#### Problem description:
Give the listing again, word for word, and let no picture into it.

#### Data below:
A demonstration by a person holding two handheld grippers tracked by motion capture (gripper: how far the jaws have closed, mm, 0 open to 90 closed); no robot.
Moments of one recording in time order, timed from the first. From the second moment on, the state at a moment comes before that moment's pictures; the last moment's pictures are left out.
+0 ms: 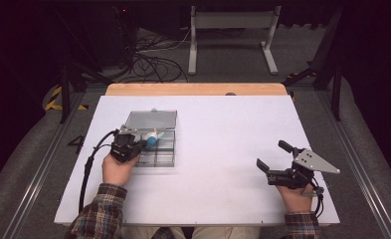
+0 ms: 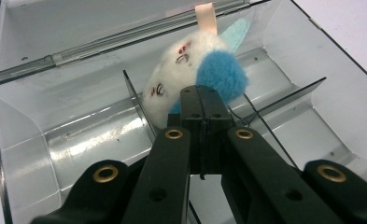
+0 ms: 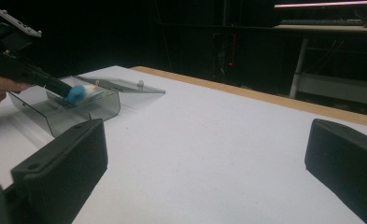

#### Written solution:
A demonstration by a person holding two handheld grippers tracked by motion capture (gripper: how far the jaws have closed, mm, 0 open to 90 closed); no robot.
Moments of one recording in time order, timed from the first. From the second moment on, the state at a moment comes before that moment's pictures; the last moment's pictures are left out.
+0 ms: 
+0 ms: 
+0 ms: 

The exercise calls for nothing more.